Stewart is largely remembered for his flamboyant clothing and plus fours. But there was much more to him than that. The American won the US PGA in 1989, and the US Open in 1991 and 1999, when he famously holed a 15-foot putt on the final green to secure a one-stroke victory. He won 11 times on the PGA Tour and four times on the European Tour. The fans loved him. And he was a true sportsman. He conceded his singles match to Colin Montgomerie at the 1999 Ryder Cup in protest at the way the partisan US fans were abusing Monty. Tragically, he died in a plane crash soon afterward at the age of 42.
The Scot will probably be remembered for being the best golfer never to have won a major but he achieved some wonderful things during his career. He won the European Tour order of merit eight times, including seven in a row. He finished second in majors on five occasions. Monty, who was renowned for his temper, won 31 times on the European Tour but was never able to land a PGA Tour title.
Furyk had a swing that all his own but it worked. He won the US Open in 2003 and claimed 17 tournament wins on the PGA Tour. He was FedEx Cup champion in 2010 and holds the record for the lowest ever score on tour - a remarkable 58 in the final round of the 2016 Travelers Championship. He also shot a 59 at the BMW Championship in 2013. He played in the Ryder Cup nine times. Furyk was one of the straightest hitters the game has known.
Goosen is a South African who, like so many of his countrymen, was a truly global golfer, and one who does not get the credit he deserves for what he achieved. He was the first non-European to win the European Tour’s order of merit, something he achieved in 2001 after three wins and 11 top-10 finishes. He won the US Open in 2001 and again in 2004, and twice finished second at The Masters. There were seven wins on the PGA Tour, 14 on the European Tour, five on the Asian Tour and six on the Sunshine Tour. He had a glorious touch around the greens and a simply wonderful temperament.

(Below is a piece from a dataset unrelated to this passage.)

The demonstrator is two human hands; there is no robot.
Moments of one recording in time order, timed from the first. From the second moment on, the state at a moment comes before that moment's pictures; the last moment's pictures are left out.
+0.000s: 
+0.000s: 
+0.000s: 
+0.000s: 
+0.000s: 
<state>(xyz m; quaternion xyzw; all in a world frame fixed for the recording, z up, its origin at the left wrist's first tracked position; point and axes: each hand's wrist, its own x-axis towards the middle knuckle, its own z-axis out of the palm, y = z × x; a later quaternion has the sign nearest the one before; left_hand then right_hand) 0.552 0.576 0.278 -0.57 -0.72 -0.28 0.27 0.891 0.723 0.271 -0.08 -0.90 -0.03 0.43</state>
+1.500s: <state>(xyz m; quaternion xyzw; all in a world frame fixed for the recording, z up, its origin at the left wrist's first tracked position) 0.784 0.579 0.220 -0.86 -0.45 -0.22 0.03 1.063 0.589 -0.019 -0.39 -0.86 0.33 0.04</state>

Thomas was a hugely gifted Welsh golfer who won 18 times. What you may not know is that he finished second at The Open on two occasions - in 1958 and again in 1966, when he was runner-up to Jack Nicklaus at Muirfield. He was also a four-time Ryder Cup player. But his real legacy came as a course designer. He designed more than 100 courses around the world, including the Brabazon Course at The Belfry.
Let’s not forget that Lyle won both The Open and The Masters before Nick Faldo. Many believe he was the most naturally gifted golfer of his his generation - a generation that included the likes of Seve Ballesteros, Faldo, Ian Woosnam and Bernhard Langer. He won on both the European Tour and the PGA Tour. And he was an absolute gentleman. His time at the summit was all too short because he somehow got it into his head that he needed to change his golf swing.
I first saw Gallacher when he was a teenager and I was certain that I was watching somebody very special. He won four times in 1969 at the age of 20 and topped the order of merit and played in the Ryder Cup. Gallacher was one of the best putters I ever saw. He won 10 times on the European Tour and played in the Ryder Cup eight times. He also had three stints as captain.
The thing that makes Coles special was his longevity. Born in 1934, his first European Tour win came in 1972, when he was 37 years old. The last of his European Tour wins came 10 years later, aged 48. But that is only a tiny part of his story. He won the Gor-Ray Cup in 1956 and the Lawrence Batley Seniors in 2002 when he was 67. He won 55 professional events and represented GB&I in the Ryder Cup on eight occasions.
And on the subject of longevity, nobody can come close to matching the extraordinary German. He won The Masters twice, claimed three titles on the PGA Tour, won 42 times on the European Tour (second only to Seve Ballesteros) and has so far accumulated a record 46 titles on the Champions Tour and eight on the European Senior Tour. And is still going strong at the age of 66.